Applying Statistical Methods to Biophysical Chemistry Research, IDP Ensembles

katherynpenrod

New Member
Hello! I am a second-year chemistry graduate student studying intrinsically disordered proteins (IDPs). IDPs do not adopt a stable folded state at equilibrium, and instead sample an ensemble of conformations (structures). We have recently made use of a software program to generate conformational ensembles (sets of structures) of IDPs using experimental data as constraints. The output of this program is a .pdb file with 100 structures which correspond to those structures that are representative of the experimentally-constrained ensemble. We have six ensembles in total, where the order in which the experimental data was considered was varied.

We wish to choose structural metrics and compare them between ensembles and between structures in order to quantify the similarity between ensembles and between structures within an ensemble. One such structural metric is radius of gyration, which is the metric that we have been focusing on. We eventually wish to extend our statistical analysis to other structural metrics, as well (i.e. persistence length, solvent-accessible surface area, end-to-end distance, etc.).

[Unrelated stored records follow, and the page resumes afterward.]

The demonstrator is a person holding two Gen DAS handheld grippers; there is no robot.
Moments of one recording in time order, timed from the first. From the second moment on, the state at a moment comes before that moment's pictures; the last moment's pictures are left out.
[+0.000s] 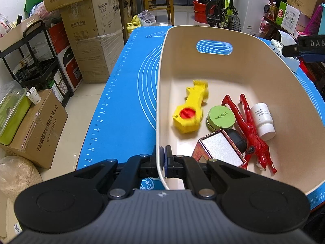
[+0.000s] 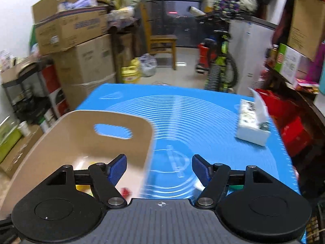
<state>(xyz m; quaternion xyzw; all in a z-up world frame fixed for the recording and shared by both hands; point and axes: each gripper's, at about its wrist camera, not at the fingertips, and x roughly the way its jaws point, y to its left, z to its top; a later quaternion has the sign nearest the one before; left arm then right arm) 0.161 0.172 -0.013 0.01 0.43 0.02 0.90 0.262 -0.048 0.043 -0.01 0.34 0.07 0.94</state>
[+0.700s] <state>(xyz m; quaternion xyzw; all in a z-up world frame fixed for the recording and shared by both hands) 0.161 0.172 -0.013 0.01 0.43 0.02 0.90 0.312 -0.086 -0.056 -0.01 0.39 0.00 0.92</state>
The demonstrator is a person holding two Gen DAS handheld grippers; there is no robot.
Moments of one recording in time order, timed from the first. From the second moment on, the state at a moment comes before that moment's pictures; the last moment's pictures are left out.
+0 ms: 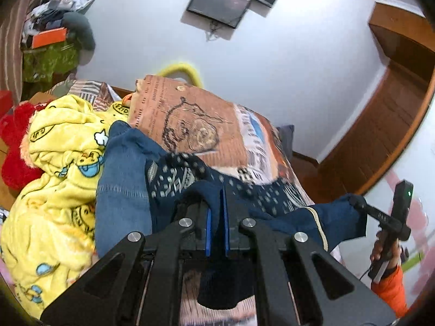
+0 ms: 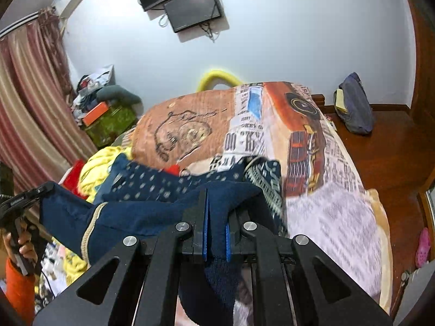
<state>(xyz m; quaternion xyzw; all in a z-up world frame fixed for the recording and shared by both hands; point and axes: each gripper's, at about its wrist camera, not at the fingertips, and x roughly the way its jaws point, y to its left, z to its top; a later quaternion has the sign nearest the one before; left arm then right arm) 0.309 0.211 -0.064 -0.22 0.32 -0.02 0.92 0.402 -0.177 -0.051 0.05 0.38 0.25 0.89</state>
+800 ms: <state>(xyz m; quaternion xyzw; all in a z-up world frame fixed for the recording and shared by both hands) 0.463 0.225 -0.199 -0.15 0.45 0.08 0.88 0.518 -0.151 -0.166 -0.01 0.48 0.21 0.85</state>
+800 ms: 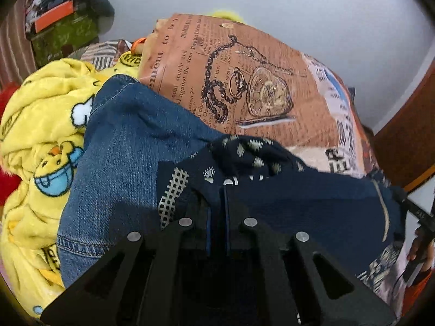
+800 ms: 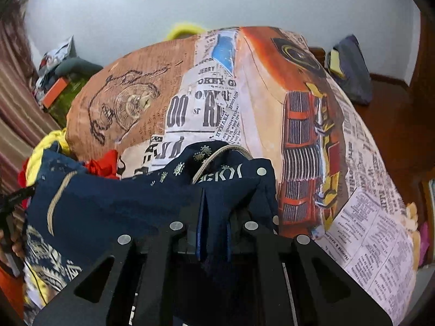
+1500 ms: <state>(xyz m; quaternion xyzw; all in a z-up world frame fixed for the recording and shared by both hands) 0.373 0.122 -0.131 0.03 0.42 -0.01 0.91 0.404 -0.138 -0.120 -0.09 0.43 0.23 0.87</state>
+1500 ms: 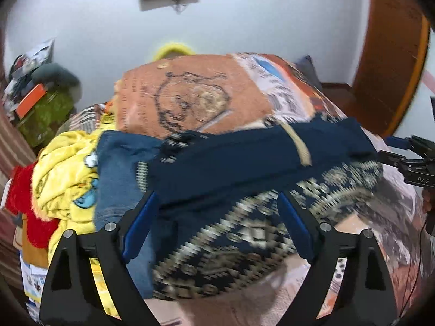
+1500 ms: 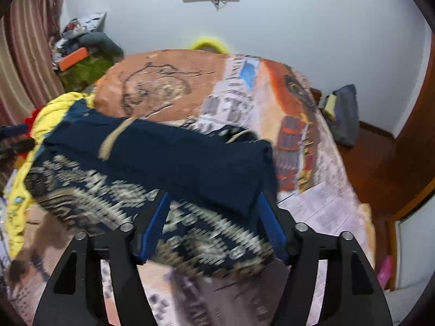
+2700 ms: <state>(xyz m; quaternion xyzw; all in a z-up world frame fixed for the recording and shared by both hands) 0.528 0.183 -0.113 0.00 0.41 0.13 0.90 0.531 -0.084 -0.103 -0.10 0.39 0.14 0.90</state>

I am having trouble in knowing where to begin with choosing statistical analyses/metrics to apply to these data. I would like to begin by comparing all ensembles with all other ensembles, or in other words, generating a 6 x 6 matrix which compares each data set with every other data set, and itself (for confirmation that the metrics have been implemented correctly). As a first pass, I have computed the Pearson Correlation Coefficient, Pearson Chi Squared (not sure if the terminology is correct here, as it's been taken from Wikipedia - can provide equation for clarification), and Kullback-Leibler Divergence for distributions of radius of gyration for each ensemble. I am assuming that Pearson Correlation Coefficient and Pearson Chi Squared are not good metrics to use for this type of data, but the KLD was quite intriguing. Even more intriguing was the Jensen-Shannon Divergence, which is a true metric. Mutual information is also potentially of interest.

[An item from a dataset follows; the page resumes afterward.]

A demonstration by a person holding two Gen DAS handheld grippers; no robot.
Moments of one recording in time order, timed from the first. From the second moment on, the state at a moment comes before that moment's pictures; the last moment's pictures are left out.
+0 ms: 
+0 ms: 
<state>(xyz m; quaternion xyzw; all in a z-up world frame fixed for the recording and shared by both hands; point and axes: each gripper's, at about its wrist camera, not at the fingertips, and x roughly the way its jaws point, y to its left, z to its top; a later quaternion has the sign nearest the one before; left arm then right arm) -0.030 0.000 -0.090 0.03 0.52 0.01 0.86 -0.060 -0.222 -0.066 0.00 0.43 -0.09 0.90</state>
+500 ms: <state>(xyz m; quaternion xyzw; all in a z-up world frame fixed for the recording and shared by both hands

My question for you experts out there is as follows: Knowing what you know about the nature of the data that we are working with, what statistical metrics/analyses would you recommend? Why (aside from my own, entirely unfounded hunch) would Pearson Correlation Coefficient and Pearson Chi Squared be bad for these data? Why might KLD or JSD or MI be good? What are the assumptions that go into these types of tests? I am very much a beginner with all things statistics, having never taken a single statistics course, so any and all basic insights that you may be able to offer would be greatly appreciated!